Osteoclast indices in osteogenesis imperfecta: systematic review and meta-analysis

Background: Osteogenesis imperfecta (OI) is a rare bone fragility disorder caused by mutations in genes that encode collagen type I or affect its processing. Alterations in bone resorbing osteoclasts were suggested to contribute to OI pathophysiology. We aimed to systematically identify studies reporting measures of osteoclast formation and function in patients and mouse models of OI, to quantify OI-induced changes. Results: The systematic search of Medline, OVID and Web of Science identified 798 unique studies. After screening, we included for meta-analysis 23 studies reporting osteoclast parameters in 310 OI patients of 9 different types and 16 studies reporting osteoclast parameters in 406 animals of 11 different OI mouse models. The standardized mean difference was used as the effect size, random effects meta-analysis was performed using R-studio.
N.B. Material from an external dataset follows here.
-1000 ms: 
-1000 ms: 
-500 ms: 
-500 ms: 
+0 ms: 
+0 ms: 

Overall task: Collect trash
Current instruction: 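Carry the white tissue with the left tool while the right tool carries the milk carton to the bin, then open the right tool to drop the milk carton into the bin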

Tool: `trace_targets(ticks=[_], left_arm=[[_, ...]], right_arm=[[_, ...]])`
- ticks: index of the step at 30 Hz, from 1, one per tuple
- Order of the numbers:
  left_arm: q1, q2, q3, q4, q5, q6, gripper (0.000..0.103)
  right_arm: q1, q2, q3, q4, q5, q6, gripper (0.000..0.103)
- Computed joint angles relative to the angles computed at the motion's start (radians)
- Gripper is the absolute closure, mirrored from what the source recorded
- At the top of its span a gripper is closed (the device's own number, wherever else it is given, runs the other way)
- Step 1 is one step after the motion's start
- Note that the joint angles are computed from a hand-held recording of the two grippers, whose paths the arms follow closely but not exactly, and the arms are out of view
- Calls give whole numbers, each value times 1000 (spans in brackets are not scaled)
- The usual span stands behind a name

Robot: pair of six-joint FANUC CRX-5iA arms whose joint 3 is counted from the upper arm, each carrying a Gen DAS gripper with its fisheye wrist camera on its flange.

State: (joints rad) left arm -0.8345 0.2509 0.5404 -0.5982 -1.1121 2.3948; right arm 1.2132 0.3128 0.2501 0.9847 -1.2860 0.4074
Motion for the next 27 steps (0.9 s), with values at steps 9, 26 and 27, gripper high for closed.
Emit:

In OI patients, collagen degradation markers were significantly higher in patients with OI compared to age-matched control with the effect size of 1.23 [Confidence interval (CI): 0.36, 2.10]. Collagen degradation markers were the most elevated in the 3 to 7-year-old age group, and in patients with more severe forms of OI. Bone histomorphometry demonstrated the trends for higher osteoclast numbers, 1.16 [CI: -0.22, 2.55], and osteoclast surface, 0.43 [CI: -0.63; 1.49], and significantly higher eroded surface, 3.24 [CI: 0.51, 5.96] compared to the aged-match control. In OI mice, meta-analysis demonstrated significant increases in collagen degradation markers, 1.59 [CI: 1.07, 2.11]; in osteoclast numbers, 0.94 [CI: 0.50, 1.39], osteoclast surface, 0.73 [CI:0.22, 1.23], and eroded surface 1.31[CI: 0.54, 2.08]. The largest differences were in OI mice with the mutations in Col1a1 and Col1a2 genes. There were no differences between males and females in clinical or animal studies. Conclusions: Quantitative estimates of changes in osteoclast indices and their variance for patients with OI are important for planning future studies. We confirmed that similar changes are observed in mice with OI, supporting their translational utility.